• _Data for the task_:
+ + + + +

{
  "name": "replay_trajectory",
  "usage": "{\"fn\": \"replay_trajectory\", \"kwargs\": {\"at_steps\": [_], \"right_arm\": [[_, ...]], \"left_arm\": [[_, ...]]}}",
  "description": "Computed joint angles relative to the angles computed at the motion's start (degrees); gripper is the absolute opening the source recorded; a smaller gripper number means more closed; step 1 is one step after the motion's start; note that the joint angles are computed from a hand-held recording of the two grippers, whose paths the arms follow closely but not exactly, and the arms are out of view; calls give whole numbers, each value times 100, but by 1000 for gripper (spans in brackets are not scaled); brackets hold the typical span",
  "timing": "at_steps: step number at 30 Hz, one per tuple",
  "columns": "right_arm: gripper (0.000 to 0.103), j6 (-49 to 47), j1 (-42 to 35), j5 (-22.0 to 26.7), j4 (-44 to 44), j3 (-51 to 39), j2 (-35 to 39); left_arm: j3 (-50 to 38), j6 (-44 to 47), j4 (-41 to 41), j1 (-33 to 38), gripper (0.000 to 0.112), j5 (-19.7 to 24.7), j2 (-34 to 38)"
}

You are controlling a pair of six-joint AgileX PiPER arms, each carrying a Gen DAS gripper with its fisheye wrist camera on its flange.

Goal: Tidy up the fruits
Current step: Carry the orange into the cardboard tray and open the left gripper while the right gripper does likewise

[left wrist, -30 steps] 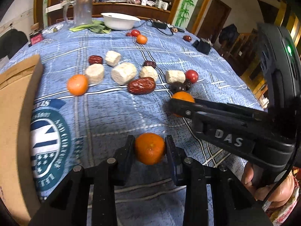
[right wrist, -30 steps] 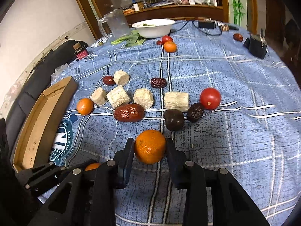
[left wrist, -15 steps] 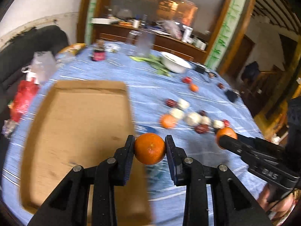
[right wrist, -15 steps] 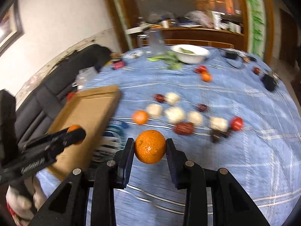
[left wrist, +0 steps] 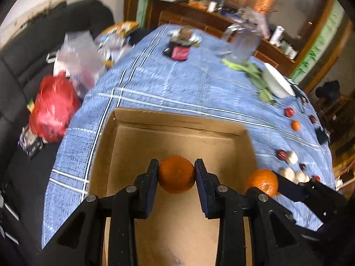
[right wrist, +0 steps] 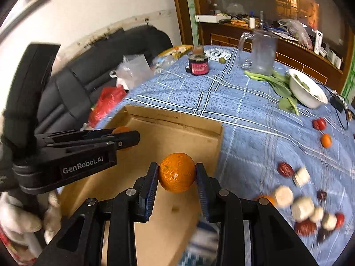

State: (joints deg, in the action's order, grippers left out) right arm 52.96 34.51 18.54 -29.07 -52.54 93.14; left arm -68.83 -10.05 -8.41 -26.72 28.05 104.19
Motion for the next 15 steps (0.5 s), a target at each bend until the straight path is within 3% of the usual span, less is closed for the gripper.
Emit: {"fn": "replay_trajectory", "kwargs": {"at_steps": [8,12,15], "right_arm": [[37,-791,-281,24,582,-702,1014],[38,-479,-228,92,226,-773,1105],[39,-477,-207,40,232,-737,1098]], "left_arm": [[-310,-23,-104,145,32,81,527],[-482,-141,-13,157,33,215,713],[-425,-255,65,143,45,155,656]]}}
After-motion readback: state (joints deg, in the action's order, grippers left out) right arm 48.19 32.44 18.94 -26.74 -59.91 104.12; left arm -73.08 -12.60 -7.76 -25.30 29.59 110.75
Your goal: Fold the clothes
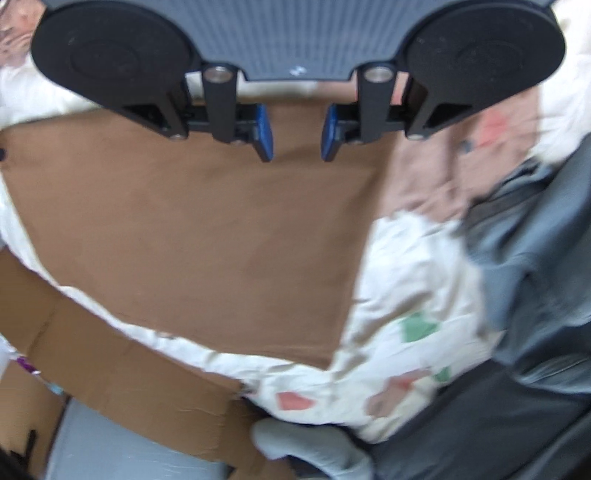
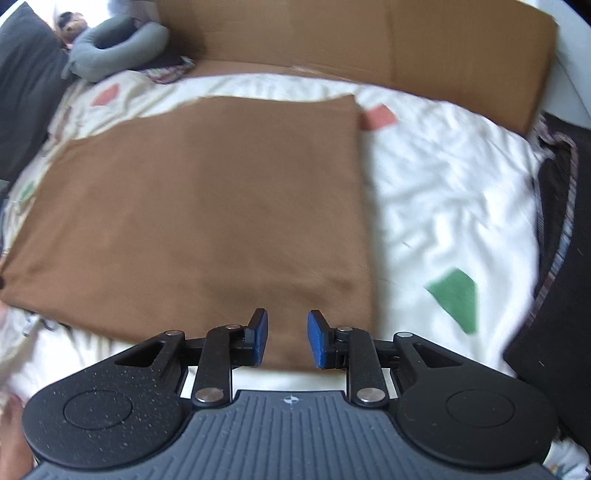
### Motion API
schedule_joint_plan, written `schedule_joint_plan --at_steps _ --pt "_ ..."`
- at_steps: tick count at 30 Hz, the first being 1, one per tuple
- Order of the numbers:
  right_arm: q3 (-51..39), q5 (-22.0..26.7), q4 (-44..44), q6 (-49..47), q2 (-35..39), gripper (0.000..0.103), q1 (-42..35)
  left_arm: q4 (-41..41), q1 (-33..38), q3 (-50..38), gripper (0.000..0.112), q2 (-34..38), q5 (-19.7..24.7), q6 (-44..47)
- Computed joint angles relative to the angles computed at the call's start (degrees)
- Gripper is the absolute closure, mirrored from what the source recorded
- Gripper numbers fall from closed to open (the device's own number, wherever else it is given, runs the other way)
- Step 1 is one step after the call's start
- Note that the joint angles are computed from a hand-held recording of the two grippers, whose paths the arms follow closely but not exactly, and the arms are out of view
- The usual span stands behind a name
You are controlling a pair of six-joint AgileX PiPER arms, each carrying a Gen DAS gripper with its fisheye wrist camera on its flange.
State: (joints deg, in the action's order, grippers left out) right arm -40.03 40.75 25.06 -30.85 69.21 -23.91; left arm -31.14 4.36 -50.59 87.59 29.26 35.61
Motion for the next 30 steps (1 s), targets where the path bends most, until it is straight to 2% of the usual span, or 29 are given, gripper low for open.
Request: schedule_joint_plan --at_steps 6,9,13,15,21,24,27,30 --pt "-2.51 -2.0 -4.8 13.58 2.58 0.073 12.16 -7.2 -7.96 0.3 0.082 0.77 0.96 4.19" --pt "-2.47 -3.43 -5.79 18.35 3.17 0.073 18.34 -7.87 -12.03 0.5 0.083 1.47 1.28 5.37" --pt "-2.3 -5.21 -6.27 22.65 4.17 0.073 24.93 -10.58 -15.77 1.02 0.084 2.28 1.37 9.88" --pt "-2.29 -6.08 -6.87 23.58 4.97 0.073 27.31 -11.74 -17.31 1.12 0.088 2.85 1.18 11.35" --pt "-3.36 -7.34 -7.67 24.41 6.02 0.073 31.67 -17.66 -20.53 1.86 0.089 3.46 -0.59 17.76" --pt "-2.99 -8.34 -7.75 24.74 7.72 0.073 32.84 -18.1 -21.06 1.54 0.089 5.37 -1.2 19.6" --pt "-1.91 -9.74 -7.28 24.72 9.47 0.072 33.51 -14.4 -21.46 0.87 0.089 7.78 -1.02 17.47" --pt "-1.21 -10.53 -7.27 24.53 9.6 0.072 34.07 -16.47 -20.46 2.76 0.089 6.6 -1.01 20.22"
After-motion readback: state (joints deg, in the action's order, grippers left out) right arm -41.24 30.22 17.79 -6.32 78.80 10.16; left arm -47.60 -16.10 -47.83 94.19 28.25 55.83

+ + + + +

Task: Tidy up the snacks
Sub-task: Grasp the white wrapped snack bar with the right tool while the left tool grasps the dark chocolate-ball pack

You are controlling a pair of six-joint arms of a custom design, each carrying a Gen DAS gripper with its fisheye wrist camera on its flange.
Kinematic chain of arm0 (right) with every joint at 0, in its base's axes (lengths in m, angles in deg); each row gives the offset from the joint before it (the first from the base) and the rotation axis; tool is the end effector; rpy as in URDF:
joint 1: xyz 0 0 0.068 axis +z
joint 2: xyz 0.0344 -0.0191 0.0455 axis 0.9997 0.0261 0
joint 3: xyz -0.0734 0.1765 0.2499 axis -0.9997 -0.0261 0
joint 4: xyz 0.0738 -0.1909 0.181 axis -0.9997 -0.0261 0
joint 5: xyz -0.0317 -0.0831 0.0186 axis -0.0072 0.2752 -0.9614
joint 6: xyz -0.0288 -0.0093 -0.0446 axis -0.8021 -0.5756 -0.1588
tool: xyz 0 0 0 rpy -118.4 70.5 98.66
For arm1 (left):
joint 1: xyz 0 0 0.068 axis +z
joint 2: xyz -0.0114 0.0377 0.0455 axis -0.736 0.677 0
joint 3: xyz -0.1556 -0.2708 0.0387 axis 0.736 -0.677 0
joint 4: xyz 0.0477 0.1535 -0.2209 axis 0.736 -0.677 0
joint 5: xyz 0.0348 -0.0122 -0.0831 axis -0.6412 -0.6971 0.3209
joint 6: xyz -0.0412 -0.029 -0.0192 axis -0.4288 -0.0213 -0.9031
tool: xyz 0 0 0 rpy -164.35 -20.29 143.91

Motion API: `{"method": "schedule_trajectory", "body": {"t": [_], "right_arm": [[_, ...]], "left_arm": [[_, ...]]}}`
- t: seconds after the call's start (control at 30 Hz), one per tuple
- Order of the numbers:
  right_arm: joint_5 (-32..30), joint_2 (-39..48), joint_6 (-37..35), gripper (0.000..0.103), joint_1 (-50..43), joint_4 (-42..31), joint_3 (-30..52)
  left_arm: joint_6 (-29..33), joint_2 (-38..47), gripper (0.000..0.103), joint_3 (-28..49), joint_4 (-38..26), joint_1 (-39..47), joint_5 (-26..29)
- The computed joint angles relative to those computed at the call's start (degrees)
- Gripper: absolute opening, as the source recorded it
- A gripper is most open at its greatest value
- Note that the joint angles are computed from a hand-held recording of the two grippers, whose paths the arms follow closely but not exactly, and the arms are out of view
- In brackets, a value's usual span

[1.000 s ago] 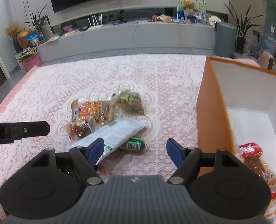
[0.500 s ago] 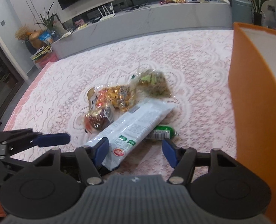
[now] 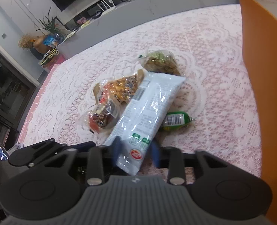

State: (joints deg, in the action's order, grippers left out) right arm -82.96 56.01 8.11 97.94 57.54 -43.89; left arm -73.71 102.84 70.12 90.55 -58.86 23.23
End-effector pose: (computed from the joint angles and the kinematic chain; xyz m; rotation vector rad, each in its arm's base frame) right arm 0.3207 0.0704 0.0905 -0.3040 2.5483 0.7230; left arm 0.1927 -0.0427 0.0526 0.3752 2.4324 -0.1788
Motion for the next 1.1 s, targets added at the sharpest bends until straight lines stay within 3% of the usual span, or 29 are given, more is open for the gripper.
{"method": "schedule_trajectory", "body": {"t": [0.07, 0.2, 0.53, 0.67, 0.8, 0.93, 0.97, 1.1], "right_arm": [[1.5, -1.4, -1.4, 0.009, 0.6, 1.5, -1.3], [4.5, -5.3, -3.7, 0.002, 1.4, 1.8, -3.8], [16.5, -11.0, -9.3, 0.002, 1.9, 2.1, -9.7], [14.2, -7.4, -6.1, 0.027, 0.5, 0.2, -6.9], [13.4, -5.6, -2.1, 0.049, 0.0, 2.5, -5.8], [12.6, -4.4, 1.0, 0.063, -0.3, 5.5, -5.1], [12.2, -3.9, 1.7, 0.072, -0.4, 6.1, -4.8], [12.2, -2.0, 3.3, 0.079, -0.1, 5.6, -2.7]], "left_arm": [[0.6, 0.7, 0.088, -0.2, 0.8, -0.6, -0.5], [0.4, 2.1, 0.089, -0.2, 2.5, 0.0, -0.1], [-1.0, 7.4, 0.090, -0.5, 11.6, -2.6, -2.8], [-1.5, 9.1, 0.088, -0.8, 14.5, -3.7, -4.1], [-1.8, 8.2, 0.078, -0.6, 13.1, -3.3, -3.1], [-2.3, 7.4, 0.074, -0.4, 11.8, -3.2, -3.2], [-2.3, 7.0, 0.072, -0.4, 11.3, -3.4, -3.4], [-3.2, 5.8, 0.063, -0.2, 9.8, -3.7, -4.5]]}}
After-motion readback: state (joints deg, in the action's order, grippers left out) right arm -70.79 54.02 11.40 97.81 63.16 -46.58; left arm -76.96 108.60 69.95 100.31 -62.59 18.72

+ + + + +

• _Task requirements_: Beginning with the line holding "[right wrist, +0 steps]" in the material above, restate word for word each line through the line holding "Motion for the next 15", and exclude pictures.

• _Response to the exercise_:
[right wrist, +0 steps] 

State: (joints deg, in the action's order, grippers left out) right arm 52.96 34.51 18.54 -29.07 -52.54 93.14; left arm -68.83 -10.05 -8.41 -26.72 28.05 104.19
Motion for the next 15 steps (0.5 s), a target at each bend until the straight path is within 3% of the usual span, less is closed for the gripper.

The answer was written out completely.